## Exercise details
Pictures stay out; please output the remaining data exactly.

## Supplied data
.....
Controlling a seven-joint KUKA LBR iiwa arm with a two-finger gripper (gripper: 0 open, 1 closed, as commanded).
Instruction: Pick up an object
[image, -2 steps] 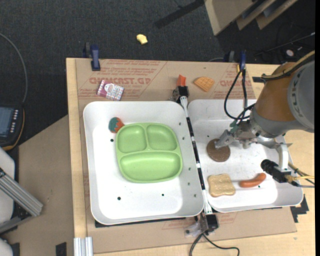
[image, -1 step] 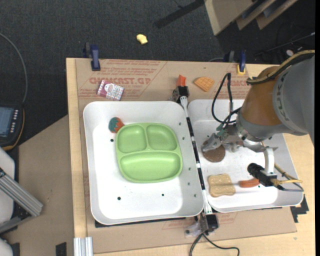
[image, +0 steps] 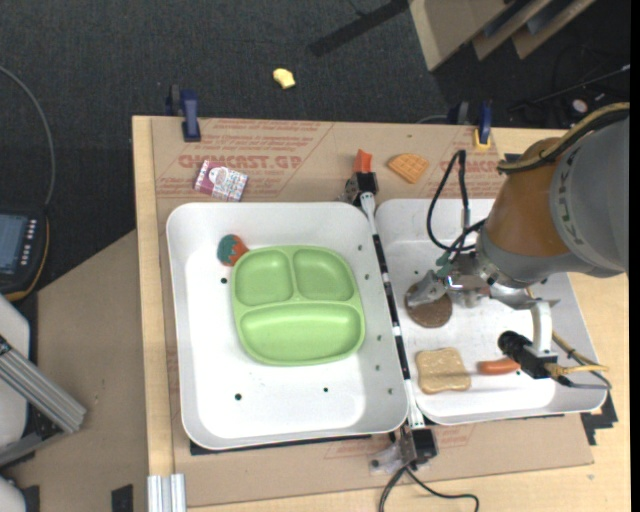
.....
## Exercise answer
Controlling a seven-joint KUKA LBR iiwa arm with a two-finger gripper (gripper: 0 open, 1 closed, as commanded).
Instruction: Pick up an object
[image, -2 steps] 
[image, -1 step] 
[image, +0 steps] 

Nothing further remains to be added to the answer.